18 再生一個? 家屬院說大不大,說小不小……
家屬院說大不大說小不小點地方,啥事也藏不住。
趙秀雲掃地的時候老覺得有人故意經過打量她。當然了,要換別人趕上這種熱鬧,她也是要去打量的。
臉皮厚些就沒事了。
唯一麻煩的是方海,失心瘋非要跟她一塊掃,一丢丢倆人的臉。
男人嘛,還有工作的,她就不太樂意,掃把戳他:“你上班去吧,我自己來就行。”
方海巍然不動:“有人幫我頂着呢,我多少掃一半再去。”
別看地方不大,一個人也夠折騰的。
趙秀雲不再勸,用簸箕把落葉倒進筐裏。
方海看她不說話,自己找話頭:“我還以為你不會打架呢。”
讀過書的小姑娘,長了一副斯文樣子,說話也客客氣氣的,滿院裏都以為是朵嬌花呢,誰成想是霸王花。

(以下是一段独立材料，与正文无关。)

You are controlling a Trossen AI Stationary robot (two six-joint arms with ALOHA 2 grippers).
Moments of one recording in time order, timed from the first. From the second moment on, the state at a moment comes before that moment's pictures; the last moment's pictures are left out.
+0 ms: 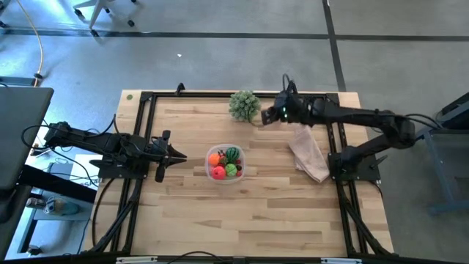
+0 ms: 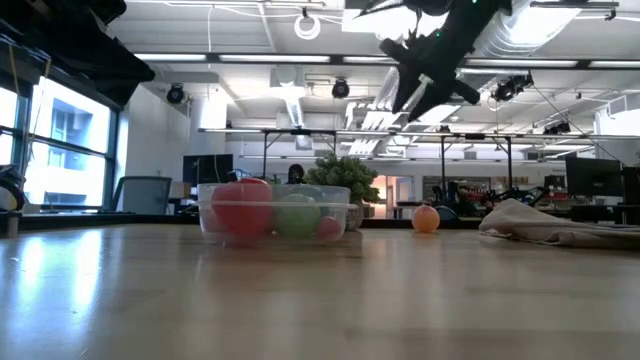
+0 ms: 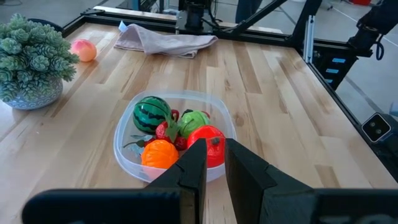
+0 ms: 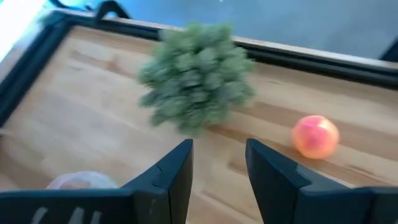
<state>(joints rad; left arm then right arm) -0.10 0.41 0.33 -0.30 -0.18 -0.19 -0.28 1.35 1.12 -0.58 0.37 0.79</state>
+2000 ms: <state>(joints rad) -0.10 0.41 0.33 -0.30 -0.18 -0.19 -0.64 1.70 1.41 -0.85 0.19 0.90</state>
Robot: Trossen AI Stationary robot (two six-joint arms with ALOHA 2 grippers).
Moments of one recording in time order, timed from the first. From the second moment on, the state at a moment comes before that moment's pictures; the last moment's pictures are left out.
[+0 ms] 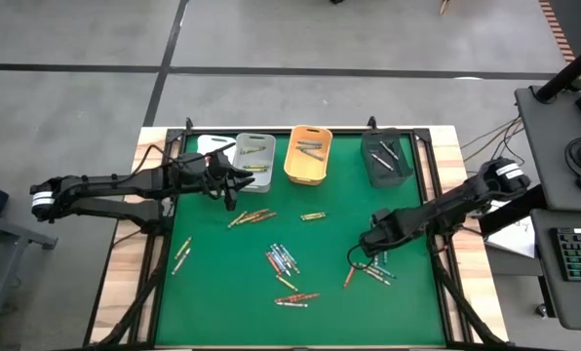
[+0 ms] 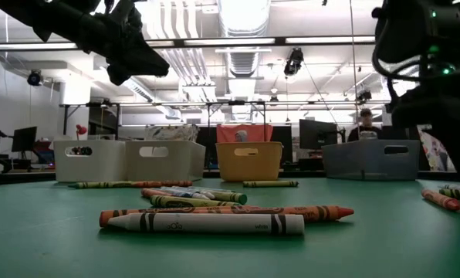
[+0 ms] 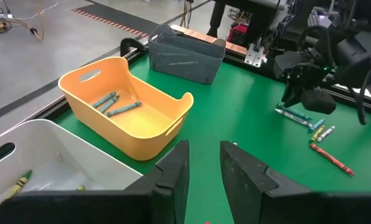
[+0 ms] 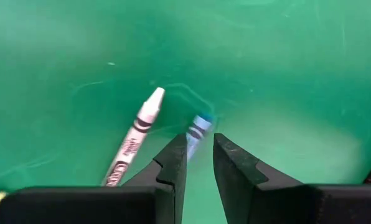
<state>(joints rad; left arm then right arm) 0.22 0.90 0.58 -0.02 -0.07 -0.22 0.32 1.45 0.73 -0.93 -0.01 1.53</state>
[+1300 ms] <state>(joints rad) 0.22 0.90 0.58 0.00 -0.07 -0.22 0.29 1.41 0.83 -1.11 0.16 1.44</state>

趙秀雲:“孩子跟前不許提啊,別讓她們覺得打架還是好事了。”
方海:“我沒那麽傻。”
趙秀雲還真覺得他挺傻的,漫不經心:“打架有什麽難的,人只要長了手長了腳就行,不過是打贏打輸而已。”
“那李麗塊頭那麽大,你就沒覺得自己會打輸?”
方海也是覺得奇了怪了,怎麽叫她給打贏了,李麗據說也沒少跟人幹架。
趙秀雲挑眉:“不懂吧,我這叫搶占先機,她是被我打愣了,不然早撲上來打我。”
還頗有幾分大道理在裏面,方海算是見識了她的嘴,開玩笑道:“也沒你會罵。”
“髒話誰不會說?滿大隊誰不說?我那是氣急了,情有可原。”
說起來就是有理,還理直氣壯的。
方海說不過她,忽然想起件舊事來。
“我當兵的前一年,有回見你在哭。”
要擱老早,趙秀雲聽了這話只會尴尬,這會也跟着回憶起來,不太确定道:“是不是在槐樹下?”
方海:“應該是,我從田裏回來看見的,你和妮子她們一塊。”
這麽說,趙秀雲是想起來。
應該是她要上初中的那個暑假,隊裏上初中的本來就沒幾個,更別提是女孩子。她和幾個要好的小夥伴依依惜別。現在想想,其實就是到公社上學,一個月還回來一趟,搞得跟天人永別似的。
年紀小,什麽事現在想起來,都覺得像個傻子,她學給方海聽。
“我那會還跟妮子說,我們要當一輩子最好的朋友,要一直在一塊玩,給對方孩子做幹媽。”
方海:“咱們孩子還有幹媽呢?”
他怎麽沒聽說過,也該打個商量吧。
趙秀雲嘆氣:“沒有,我後來不是一直在公社上班嘛,回家也很少,漸漸就沒聯系了,她嫁人也嫁得遠,在後崗那片,我們結婚她都沒來。”
人和人有時候跟風筝線似的,老斷,拽也拽不回來。
方海:“大了是這樣的,我原來在老家也有幾個一塊玩到大的朋友,當兵後也都不聯系了。”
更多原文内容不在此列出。